TECHNICAL DESCRIPTION: This patent covers the method, apparatus, and systems used for securing access to a user account, wherein the account has at least a first credential (such as a password) set as an access feature for authenticating the user and includes access to all other systems intended to be securely maintained, i.e., data sharing and data storage. The method includes setting a universal reset credential associated with the account for access to user data, denying a system administrator permission to access the first credential, and permitting the system administrator to reset the access feature from the first credential to the universal reset credential. The secure credential control method, apparatus, and systems may track universal reset actions, for example when a new password is established, and reactivations of accounts after a change is made (e.g., change of password).
The system is comprised of a computer-readable storage medium configured to store, in a database, an access feature set by a user for accessing secure data saved in an account. The access feature is comprised of a user password and a universal reset credential; it denies access to the user password by a system administrator of the system. This protective system prevents the system administrator from being able to change the universal reset credential back to the user password without the user’s acknowledgement after the account has been reset. Information relating to the reset of the account is recorded (logged) for audit purposes. The reset event logs the IP address of the party accessing the account, the number of failed attempts to access the account, and the information that was accessed following each change in the account. The processor is also configured to prevent the system administrator from accessing the logged event information.
Patent No. 11,956,247:
System and Method for Secure Access Control
Gold Comet’s secure platform utilizes patented whitelist controls for authorizing information exchange.
TECHNICAL DESCRIPTION: Typical commercial data and cloud storage systems allow system administrators unrestricted access to users’ accounts, data, and credentials (username, login, password). Such access enables an administrator to create, read, edit, and/or delete data without the user's knowledge and opens the door to insider threat account takeovers such as impersonating the user by sending communications via the targeted user’s account or removing files without the user’s permission. This patent comprises a system and method for ameliorating unilateral system administrator access to user data and for achieving secure access control for messaging, data storage, and the cloud storage system. The secure access control system includes a secure access processor configured to issue a first authorization in response to a first concert of action between a first system administrator connected to the secure access processor and a second system administrator connectable to the secure access processor. This control system secures access to users’ messaging, electronic data storage, and cloud storage accounts and requires the participation of at least two system administrators acting in concert to perform administrative tasks regarding private data access. The system tracks system administrator access to user accounts, logging any attempt to access a user accounts, whether unilaterally or acting in concert with another administrator. This includes credential resets, reactivations, etc., recording the date and time of the event for audit purposes.

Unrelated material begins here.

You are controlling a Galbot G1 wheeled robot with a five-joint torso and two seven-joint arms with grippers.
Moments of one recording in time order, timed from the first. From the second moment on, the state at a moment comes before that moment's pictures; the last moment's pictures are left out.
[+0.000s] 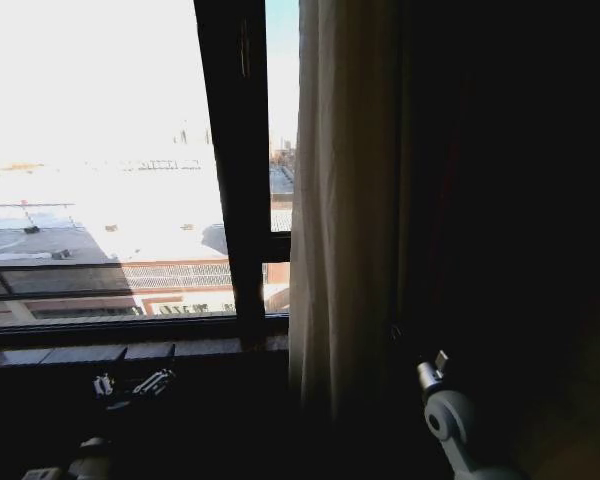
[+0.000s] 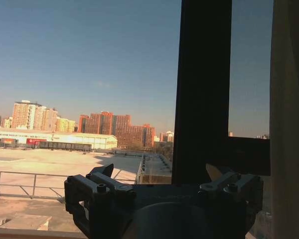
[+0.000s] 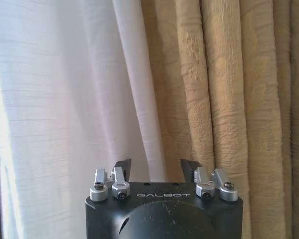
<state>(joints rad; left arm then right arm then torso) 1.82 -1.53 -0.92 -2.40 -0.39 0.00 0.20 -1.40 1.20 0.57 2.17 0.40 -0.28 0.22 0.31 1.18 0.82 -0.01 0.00</state>
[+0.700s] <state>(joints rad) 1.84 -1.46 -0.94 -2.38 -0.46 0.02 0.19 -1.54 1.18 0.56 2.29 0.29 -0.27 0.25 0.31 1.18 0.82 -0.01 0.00</state>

To summarize, this patent comprises and refines a computer-implemented method for storing a plurality of data access rules associated with one or more system administrators that cover: 1) storing information representing credentials associated with access sessions of user devices in the system, 2) obtaining sensitive data related to a user operating the user device during the access session, 3) determining and setting a minimum number of system administrators required to perform an action, 4) detecting in real time how many system administrators are connected to the secure access processor, and 5) verifying system administrator(s) currently connected to the secure access processor is(are) in accordance with the plurality of data access rules.